# Salt Bin Tarp Door



## Rgory (Feb 24, 2005)

We have a salt shed that was built to house approximately 40 tons of salt. When built it featured a canvasish tarp which slid along a top rail to act as a door. 10+ years later and the tarp is fraying and isnt quite holding up to the challenge. Any suggestions on companies or sites where a replacement tarp can be found.

What is everyone else using?


----------



## Mr.Markus (Jan 7, 2010)

Rgory;1508146 said:


> We have a salt shed that was built to house approximately 40 tons of salt. When built it featured a canvasish tarp which slid along a top rail to act as a door. 10+ years later and the tarp is fraying and isnt quite holding up to the challenge. Any suggestions on companies or sites where a replacement tarp can be found.
> 
> What is everyone else using?


We built sliding barn doors, 2X6 and metal sheeting. They work great keeping the weather out but are heavy to push. Found an old industrial garage door opener and had a friend wire it up to a chain pull. Works awesome... almost professional, if the power goes out there is a manual setting with the chain pull.wesport


----------



## cet (Oct 2, 2004)

You've got to love those live bottom trucks.


----------



## Mr.Markus (Jan 7, 2010)

cet;1508179 said:


> You've got to love those live bottom trucks.

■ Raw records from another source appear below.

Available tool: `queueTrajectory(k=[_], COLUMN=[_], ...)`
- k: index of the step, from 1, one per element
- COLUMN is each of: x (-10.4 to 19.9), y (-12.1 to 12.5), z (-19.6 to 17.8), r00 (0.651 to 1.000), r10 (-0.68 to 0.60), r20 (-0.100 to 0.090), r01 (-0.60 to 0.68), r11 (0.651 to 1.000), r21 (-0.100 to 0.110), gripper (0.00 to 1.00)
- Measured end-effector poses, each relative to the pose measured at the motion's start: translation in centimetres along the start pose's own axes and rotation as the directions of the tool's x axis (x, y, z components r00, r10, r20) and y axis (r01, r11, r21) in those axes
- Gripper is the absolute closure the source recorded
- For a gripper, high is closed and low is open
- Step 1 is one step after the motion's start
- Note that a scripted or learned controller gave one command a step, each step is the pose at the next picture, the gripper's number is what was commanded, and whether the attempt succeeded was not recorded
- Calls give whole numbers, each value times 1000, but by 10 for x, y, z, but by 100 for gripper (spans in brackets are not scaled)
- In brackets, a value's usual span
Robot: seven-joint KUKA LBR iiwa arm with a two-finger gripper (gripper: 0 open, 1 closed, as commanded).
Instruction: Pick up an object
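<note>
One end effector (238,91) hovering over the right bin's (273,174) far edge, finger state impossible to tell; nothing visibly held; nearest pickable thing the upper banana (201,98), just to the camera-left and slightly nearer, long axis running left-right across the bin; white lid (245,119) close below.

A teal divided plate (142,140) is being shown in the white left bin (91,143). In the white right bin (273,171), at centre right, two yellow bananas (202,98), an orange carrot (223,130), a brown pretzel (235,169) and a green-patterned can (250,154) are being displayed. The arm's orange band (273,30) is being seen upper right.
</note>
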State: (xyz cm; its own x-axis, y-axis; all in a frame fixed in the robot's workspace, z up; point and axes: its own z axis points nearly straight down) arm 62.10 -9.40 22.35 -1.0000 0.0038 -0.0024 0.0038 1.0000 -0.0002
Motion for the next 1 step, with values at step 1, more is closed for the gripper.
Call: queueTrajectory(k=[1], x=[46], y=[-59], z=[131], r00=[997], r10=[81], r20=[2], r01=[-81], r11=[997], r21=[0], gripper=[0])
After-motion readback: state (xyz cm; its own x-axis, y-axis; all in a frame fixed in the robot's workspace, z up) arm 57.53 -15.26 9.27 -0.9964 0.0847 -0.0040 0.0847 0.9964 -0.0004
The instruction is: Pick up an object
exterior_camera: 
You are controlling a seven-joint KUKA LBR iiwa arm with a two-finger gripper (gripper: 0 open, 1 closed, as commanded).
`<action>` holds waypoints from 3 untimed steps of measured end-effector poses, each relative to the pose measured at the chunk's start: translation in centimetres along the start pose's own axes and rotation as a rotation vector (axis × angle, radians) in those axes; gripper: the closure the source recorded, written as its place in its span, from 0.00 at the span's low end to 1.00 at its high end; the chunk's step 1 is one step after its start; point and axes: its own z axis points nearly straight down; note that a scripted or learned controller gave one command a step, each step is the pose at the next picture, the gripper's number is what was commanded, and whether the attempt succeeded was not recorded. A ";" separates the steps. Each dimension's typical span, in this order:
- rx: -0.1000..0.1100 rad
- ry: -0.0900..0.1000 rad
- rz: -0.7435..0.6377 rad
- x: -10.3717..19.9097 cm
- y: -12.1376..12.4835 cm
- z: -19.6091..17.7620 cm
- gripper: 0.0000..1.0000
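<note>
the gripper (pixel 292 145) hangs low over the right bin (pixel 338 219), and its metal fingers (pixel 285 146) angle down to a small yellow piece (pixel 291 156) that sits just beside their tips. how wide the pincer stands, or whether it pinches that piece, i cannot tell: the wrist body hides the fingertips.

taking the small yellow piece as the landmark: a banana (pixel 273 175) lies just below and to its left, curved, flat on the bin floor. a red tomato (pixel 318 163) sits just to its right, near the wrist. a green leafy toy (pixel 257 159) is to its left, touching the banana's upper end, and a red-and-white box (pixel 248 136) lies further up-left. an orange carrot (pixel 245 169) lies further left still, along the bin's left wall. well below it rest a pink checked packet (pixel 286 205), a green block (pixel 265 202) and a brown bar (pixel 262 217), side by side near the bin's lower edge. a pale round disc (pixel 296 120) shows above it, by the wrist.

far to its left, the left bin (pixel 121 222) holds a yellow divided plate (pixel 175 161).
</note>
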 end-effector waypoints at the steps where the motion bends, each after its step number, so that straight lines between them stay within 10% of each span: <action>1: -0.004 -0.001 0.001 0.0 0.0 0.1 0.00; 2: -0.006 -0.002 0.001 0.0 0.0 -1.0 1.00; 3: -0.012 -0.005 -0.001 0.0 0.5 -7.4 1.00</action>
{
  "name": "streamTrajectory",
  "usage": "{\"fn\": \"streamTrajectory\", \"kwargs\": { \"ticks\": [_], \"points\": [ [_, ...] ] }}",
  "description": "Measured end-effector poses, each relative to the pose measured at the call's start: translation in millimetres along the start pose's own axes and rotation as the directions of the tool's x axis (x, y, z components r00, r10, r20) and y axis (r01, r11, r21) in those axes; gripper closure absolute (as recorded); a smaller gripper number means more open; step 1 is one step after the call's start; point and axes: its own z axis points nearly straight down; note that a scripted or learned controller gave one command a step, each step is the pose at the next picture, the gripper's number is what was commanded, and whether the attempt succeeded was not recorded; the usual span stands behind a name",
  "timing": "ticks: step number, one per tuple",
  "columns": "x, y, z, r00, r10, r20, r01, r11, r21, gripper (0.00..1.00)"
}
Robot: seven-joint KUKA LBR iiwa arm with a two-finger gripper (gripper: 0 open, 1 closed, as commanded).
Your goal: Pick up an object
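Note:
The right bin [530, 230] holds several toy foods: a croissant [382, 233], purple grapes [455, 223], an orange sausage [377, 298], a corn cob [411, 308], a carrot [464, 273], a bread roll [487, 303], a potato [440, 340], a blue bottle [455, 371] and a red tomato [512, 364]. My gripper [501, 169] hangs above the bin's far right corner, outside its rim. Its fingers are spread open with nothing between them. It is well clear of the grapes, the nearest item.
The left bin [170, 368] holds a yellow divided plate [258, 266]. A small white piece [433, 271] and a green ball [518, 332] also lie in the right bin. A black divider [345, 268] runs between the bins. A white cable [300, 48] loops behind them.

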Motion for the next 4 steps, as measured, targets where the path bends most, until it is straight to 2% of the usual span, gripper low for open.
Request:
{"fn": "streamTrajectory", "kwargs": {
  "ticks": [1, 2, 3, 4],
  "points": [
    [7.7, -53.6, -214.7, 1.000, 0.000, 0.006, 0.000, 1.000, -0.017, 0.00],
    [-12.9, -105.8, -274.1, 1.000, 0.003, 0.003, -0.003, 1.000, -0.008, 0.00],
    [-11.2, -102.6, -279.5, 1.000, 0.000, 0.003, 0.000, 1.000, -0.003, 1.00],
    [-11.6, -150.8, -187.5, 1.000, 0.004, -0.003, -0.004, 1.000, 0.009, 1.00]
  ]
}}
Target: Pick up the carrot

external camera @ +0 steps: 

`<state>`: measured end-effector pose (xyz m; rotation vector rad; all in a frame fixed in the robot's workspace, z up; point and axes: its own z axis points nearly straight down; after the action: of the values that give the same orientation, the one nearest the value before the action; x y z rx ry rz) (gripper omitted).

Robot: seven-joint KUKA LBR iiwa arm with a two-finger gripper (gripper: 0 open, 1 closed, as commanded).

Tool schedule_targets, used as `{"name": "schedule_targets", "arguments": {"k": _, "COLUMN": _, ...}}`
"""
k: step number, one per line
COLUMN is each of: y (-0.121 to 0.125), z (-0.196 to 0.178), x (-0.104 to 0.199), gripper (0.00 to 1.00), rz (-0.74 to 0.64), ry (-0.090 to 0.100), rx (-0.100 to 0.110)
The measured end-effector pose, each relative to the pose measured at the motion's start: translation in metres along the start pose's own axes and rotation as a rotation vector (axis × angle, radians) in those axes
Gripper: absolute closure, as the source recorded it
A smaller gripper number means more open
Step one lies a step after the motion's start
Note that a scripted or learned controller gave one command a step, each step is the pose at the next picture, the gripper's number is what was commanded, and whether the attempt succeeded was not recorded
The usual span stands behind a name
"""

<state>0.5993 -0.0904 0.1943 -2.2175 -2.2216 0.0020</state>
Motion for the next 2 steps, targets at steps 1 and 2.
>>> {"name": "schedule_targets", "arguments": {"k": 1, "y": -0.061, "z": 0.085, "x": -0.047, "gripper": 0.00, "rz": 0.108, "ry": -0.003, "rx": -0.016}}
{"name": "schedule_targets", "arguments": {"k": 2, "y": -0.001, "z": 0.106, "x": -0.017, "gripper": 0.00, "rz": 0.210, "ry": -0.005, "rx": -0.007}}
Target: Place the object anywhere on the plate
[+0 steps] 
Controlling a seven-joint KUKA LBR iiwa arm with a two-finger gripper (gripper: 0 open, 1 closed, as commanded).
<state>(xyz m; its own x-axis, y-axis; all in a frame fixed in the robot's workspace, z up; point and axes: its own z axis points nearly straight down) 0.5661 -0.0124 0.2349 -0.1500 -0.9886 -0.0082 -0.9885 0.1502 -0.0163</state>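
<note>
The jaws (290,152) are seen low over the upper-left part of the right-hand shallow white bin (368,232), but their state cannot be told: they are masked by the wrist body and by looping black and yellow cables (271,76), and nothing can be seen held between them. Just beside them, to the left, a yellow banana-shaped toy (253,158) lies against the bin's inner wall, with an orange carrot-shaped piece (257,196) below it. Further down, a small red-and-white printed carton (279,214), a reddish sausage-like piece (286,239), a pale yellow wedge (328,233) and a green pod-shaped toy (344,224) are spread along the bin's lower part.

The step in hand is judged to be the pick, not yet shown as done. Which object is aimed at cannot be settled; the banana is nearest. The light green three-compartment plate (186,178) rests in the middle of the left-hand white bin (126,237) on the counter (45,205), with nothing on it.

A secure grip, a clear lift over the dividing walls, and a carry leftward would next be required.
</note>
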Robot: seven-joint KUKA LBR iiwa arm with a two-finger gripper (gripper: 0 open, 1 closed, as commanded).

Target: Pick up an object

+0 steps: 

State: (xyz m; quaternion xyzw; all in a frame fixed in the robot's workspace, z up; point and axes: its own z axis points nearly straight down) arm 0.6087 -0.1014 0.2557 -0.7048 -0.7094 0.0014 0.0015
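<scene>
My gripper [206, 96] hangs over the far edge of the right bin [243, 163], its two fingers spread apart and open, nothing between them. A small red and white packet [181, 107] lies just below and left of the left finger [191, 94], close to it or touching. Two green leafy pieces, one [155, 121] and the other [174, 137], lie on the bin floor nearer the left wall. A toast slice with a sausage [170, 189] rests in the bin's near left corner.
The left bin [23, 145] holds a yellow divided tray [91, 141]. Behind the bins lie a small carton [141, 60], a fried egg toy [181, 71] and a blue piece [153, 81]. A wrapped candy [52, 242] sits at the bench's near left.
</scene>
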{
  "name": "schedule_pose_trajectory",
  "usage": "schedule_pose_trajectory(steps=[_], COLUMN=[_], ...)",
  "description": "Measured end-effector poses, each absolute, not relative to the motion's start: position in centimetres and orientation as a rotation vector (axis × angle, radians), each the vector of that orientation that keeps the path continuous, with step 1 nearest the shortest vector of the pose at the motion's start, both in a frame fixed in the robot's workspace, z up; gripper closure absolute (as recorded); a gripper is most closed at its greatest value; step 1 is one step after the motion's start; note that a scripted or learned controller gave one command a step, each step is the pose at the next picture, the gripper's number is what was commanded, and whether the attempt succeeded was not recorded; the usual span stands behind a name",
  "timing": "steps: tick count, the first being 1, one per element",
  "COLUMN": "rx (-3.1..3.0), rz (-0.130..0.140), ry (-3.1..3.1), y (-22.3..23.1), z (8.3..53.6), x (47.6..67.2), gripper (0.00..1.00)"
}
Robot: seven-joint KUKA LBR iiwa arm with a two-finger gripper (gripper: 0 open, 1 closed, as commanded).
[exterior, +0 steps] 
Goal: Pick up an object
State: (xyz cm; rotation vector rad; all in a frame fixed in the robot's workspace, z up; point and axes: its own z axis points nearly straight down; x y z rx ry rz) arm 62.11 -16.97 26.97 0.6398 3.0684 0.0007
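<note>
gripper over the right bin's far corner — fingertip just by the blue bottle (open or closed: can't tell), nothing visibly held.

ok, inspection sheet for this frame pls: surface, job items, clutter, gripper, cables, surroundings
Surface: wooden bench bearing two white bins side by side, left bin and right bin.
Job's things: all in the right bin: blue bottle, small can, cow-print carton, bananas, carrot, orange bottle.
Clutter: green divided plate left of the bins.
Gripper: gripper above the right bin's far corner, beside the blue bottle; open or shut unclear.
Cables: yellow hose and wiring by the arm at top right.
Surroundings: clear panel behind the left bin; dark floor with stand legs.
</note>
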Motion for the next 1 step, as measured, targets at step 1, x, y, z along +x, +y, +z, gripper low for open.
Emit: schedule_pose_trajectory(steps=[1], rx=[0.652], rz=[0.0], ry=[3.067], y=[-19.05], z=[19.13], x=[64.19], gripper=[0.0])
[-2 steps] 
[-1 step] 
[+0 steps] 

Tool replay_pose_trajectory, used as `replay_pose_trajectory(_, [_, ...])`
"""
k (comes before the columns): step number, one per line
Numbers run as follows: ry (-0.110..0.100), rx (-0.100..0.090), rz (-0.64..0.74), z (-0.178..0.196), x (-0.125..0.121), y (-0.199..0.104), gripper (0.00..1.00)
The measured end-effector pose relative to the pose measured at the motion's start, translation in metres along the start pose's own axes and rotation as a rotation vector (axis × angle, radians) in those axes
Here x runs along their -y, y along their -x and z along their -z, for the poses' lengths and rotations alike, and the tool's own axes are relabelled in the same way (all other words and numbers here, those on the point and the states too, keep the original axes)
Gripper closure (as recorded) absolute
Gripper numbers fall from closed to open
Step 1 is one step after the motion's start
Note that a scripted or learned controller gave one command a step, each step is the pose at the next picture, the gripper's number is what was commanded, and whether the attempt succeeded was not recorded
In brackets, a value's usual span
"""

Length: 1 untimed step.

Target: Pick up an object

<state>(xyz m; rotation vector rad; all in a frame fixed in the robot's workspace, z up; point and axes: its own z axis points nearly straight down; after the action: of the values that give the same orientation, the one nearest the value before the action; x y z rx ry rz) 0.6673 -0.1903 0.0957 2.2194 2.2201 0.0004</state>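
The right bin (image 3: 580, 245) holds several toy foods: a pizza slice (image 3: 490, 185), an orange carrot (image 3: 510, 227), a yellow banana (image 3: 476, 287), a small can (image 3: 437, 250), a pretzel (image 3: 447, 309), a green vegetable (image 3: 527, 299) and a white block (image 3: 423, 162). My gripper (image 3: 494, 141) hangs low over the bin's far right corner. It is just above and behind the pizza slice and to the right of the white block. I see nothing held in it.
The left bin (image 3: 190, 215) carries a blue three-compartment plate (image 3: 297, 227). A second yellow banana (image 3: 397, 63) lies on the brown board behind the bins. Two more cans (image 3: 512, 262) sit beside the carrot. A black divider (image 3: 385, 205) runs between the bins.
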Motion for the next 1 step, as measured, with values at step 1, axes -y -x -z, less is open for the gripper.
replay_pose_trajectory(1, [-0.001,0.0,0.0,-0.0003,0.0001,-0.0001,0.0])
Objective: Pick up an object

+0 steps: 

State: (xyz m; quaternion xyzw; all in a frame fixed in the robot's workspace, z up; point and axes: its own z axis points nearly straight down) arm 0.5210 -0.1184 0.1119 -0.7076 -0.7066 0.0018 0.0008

No mess, no fuss. I hated the old dump and move. Had a couple of drivers dump it too close to the doors when I wasn't there and had to move some to the side to break thru the pile.:realmad: I think they did it on purpose.


----------



## Rgory (Feb 24, 2005)

That is a pretty slick set-up. I doubt we are going to do anything that nice just trying to keep the weather out, have it last, and be easy to open.


----------